🤖 AI Summary
Existing methods for 3D hand–object interaction tracking from egocentric video under unconstrained real-world conditions suffer from poor generalization—due to reliance on lab-collected datasets—and low annotation accuracy.
Method: We propose the first markerless, ego-exo multi-view hand tracking system designed for in-the-wild deployment: a lightweight mobile acquisition platform integrating an eight-camera exocentric backpack rig with Meta Quest 3’s stereo egocentric views; and an end-to-end ego-exo collaborative pose estimation framework enabling synchronized multi-view capture, automatic calibration, and high-fidelity 3D reconstruction.
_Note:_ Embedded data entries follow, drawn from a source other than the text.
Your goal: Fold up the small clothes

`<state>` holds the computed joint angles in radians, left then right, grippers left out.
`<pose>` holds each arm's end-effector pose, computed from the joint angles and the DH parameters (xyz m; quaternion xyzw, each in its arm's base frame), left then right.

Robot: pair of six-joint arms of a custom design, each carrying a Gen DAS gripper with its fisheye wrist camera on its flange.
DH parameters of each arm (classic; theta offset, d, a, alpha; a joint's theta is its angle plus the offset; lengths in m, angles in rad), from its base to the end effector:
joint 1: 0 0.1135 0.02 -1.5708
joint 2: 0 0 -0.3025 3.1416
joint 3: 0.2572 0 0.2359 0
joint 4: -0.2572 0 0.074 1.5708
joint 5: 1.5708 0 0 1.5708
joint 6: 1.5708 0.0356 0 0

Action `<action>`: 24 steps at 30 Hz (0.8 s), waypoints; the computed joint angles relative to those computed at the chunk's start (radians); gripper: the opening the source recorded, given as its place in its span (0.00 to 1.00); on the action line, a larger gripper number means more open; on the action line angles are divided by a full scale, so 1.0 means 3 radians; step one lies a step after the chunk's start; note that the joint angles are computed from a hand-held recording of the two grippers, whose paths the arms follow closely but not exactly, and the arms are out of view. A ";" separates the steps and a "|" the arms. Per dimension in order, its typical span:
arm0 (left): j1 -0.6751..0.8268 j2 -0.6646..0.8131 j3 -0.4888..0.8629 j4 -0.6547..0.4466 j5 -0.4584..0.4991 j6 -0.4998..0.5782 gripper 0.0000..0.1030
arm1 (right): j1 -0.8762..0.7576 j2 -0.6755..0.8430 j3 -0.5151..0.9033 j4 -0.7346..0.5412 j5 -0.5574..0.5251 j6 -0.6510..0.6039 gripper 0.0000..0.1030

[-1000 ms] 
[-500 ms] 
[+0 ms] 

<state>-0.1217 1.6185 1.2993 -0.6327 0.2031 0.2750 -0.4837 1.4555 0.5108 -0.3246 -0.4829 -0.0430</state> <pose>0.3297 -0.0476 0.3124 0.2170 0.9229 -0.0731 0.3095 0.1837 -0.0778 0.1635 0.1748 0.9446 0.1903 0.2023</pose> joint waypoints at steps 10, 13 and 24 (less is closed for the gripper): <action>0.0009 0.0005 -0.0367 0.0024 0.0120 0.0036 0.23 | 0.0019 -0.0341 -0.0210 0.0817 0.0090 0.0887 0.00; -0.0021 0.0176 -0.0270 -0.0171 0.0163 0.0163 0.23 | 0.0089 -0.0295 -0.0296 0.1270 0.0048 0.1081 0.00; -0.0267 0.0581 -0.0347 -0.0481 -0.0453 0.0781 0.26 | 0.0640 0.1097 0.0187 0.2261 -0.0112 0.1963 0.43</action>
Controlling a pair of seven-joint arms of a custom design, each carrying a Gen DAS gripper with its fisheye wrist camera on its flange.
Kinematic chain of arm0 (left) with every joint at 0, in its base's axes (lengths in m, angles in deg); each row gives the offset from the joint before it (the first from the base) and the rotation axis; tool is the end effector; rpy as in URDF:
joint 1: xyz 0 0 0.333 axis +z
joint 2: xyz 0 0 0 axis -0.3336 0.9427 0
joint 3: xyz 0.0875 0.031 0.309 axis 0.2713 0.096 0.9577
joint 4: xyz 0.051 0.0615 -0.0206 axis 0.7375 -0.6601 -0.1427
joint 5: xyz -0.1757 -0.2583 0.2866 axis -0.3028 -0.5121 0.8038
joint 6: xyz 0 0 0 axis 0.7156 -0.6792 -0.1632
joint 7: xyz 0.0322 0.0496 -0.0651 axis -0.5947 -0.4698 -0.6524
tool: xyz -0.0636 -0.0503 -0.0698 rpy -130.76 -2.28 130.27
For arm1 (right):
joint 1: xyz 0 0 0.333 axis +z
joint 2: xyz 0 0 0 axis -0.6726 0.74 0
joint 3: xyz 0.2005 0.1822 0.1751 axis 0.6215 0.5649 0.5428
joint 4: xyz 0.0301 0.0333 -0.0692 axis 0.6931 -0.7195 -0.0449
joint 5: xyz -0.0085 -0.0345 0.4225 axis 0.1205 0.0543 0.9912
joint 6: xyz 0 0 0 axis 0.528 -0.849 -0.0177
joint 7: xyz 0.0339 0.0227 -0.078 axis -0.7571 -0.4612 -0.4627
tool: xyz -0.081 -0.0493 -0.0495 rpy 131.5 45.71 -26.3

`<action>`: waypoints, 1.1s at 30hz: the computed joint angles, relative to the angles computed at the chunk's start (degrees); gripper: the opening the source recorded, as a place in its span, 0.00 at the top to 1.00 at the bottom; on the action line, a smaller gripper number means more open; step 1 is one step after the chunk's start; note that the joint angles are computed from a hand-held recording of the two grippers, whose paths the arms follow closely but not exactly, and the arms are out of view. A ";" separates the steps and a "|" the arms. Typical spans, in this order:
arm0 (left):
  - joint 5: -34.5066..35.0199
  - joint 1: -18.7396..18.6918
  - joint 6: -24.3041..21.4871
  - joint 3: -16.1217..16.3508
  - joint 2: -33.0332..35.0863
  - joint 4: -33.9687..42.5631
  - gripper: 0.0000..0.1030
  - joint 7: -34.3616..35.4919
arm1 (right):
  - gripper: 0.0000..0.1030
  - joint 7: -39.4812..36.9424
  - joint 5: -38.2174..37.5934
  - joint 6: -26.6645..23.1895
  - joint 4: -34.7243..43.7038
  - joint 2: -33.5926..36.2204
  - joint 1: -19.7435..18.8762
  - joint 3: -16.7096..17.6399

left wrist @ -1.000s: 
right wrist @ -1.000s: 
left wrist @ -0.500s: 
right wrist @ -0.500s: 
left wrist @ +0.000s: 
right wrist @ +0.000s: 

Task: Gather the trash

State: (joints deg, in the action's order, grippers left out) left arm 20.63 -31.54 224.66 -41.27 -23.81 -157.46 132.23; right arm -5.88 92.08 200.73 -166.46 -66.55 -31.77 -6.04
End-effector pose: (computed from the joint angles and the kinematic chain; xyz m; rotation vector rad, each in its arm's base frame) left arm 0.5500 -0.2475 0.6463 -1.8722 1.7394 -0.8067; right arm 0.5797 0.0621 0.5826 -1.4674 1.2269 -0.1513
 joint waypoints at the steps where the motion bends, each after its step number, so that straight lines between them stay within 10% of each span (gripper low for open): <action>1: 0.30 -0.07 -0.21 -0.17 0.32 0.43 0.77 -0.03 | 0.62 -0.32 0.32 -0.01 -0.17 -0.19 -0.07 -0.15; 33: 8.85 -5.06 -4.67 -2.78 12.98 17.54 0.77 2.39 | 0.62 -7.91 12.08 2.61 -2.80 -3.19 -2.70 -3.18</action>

Contribution/Results: We introduce a large-scale, high-quality synchronized multi-view dataset that substantially improves the trade-off between environmental diversity and annotation precision. Experiments demonstrate state-of-the-art 3D hand pose estimation accuracy in complex outdoor scenes and significantly enhanced cross-domain generalization capability.
📝 Abstract
Accurate 3D tracking of hands and their interactions with the world in unconstrained settings remains a significant challenge for egocentric computer vision. With few exceptions, existing datasets are predominantly captured in controlled lab setups, limiting environmental diversity and model generalization. To address this, we introduce a novel marker-less multi-camera system designed to capture precise 3D hands and objects, which allows for nearly unconstrained mobility in genuinely in-the-wild conditions. We combine a lightweight, back-mounted capture rig with eight exocentric cameras, and a user-worn Meta Quest 3 headset, which contributes two egocentric views. We design an ego-exo tracking pipeline to generate accurate 3D hand pose ground truth from this system, and rigorously evaluate its quality. By collecting an annotated dataset featuring synchronized multi-view images and precise 3D hand poses, we demonstrate the capability of our approach to significantly reduce the trade-off between environmental realism and 3D annotation accuracy.